COLUMN: The Ely Grumpster looks at the extrovert/introvert divide

PUBLISHED: 07:24 03 October 2018 | UPDATED: 09:31 03 October 2018

The Ely Grumpster

The Ely Grumpster


• This week’s missive looks at the extrovert/introvert divide – what are the character differences and who might fit into each category.

I end with an example of damaging pseudo-psychology, which enriches and misleads in equal measure.

• Being forced into an unpleasant situation (presenting to a large audience) has forcefully reminded me of the futility of the “square peg, round hole” mentality and why you should just be yourself.

• There is no categorical divide between an extrovert and an introvert.
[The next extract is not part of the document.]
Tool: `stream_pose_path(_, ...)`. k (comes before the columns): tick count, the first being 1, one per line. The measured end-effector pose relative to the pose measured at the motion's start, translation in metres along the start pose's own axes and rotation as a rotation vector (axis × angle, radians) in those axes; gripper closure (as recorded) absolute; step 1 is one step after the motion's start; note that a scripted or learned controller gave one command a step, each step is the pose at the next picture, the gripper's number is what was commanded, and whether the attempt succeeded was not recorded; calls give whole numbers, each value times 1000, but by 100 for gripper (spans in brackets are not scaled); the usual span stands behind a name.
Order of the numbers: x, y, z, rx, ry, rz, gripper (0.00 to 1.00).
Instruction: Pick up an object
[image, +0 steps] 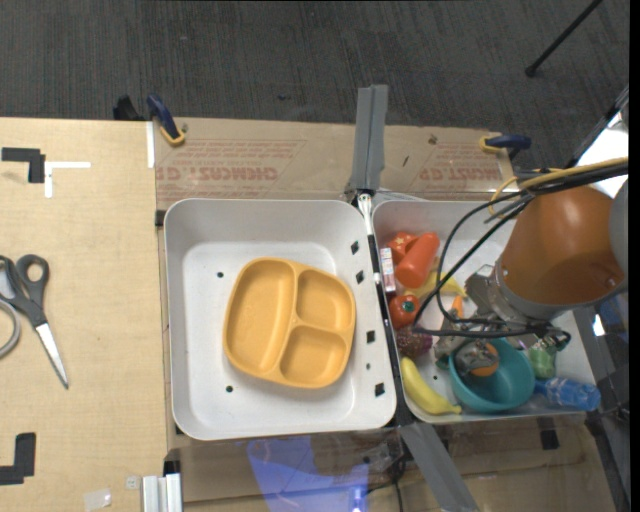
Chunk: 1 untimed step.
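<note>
One yellow divided plate (290, 323) fills the left bin (185, 300); toys crowd the right bin (420, 215).

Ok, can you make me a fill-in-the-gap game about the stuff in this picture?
1. The yellow plate lies in the ____ bin.
2. The plate has ____ compartments.
3. The banana lies beside a ____ bowl.
4. On the bench left of the bins lies a pair of ____.

Missing words: left; three; teal; scissors
</note>
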<state>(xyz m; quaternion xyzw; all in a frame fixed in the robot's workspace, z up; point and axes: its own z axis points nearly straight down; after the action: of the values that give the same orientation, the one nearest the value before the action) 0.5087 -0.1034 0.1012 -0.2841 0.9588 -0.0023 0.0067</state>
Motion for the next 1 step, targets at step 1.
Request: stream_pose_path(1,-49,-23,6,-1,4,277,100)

Personality is a spectrum. Some people use learned behaviour to suppress natural attributes.

Others possess a combination of seemingly contradictory characteristics. So, I have focused on the extreme end of the divide, with three examples of discernable contrast.
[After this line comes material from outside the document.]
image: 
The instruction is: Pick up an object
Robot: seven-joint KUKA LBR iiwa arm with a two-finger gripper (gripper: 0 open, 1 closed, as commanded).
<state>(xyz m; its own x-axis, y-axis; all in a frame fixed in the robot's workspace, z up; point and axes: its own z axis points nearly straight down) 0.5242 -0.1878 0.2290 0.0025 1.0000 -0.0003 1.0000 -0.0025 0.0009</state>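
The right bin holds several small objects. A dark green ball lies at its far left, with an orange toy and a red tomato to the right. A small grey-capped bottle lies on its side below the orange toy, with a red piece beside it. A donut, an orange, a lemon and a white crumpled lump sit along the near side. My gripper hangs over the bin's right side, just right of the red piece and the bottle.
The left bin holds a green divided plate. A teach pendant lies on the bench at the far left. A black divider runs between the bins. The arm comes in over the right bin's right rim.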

• Social gatherings: extroverts will hold court at the centre of a large group, or work the room, constantly looking over their companion’s shoulder for the next person they can bore to death.

Introverts prefer small groups or one to ones and shy from talking about themselves - listening to and expressing genuine interest in the other person.

• Work situations: if something goes well or badly, the extrovert will respectively claim success and blame others.

The introvert will herald the benefits of collective team effort and if things go wrong, look at their own failings rather than the short-comings of companions.

• Decision making. Extroverts will make rapid calls on the basis of gut feel. Introverts will weigh up the evidence and come to an informed decision.

Former is essential in a combat zone. Not so good if you have your finger on the nuclear button, or are managing a multi-billion pension fund.

Trump, Branson and Boris are natural extroverts. Gordon Brown and Bill Gates are introverts. Bill Clinton is an extrovert with learned introvert behaviours. Theresa May the opposite.

• In Susan Cain’s brilliant book “Quiet”, she describes a conference run by a hyperactive Duracell bunny called Tony Robbins, who for $895, will tell you how to “unleash the power within” and transform yourself into a confident, popular, dynamic success.

It is a myth. An introvert can no easier convert to an extrovert than a domestic cat can turn into a lion. Save your money, recognise what you are and celebrate the fact. With the 2008 crash still fresh in our minds, I have no doubt that one day, the introverts will inherit the earth.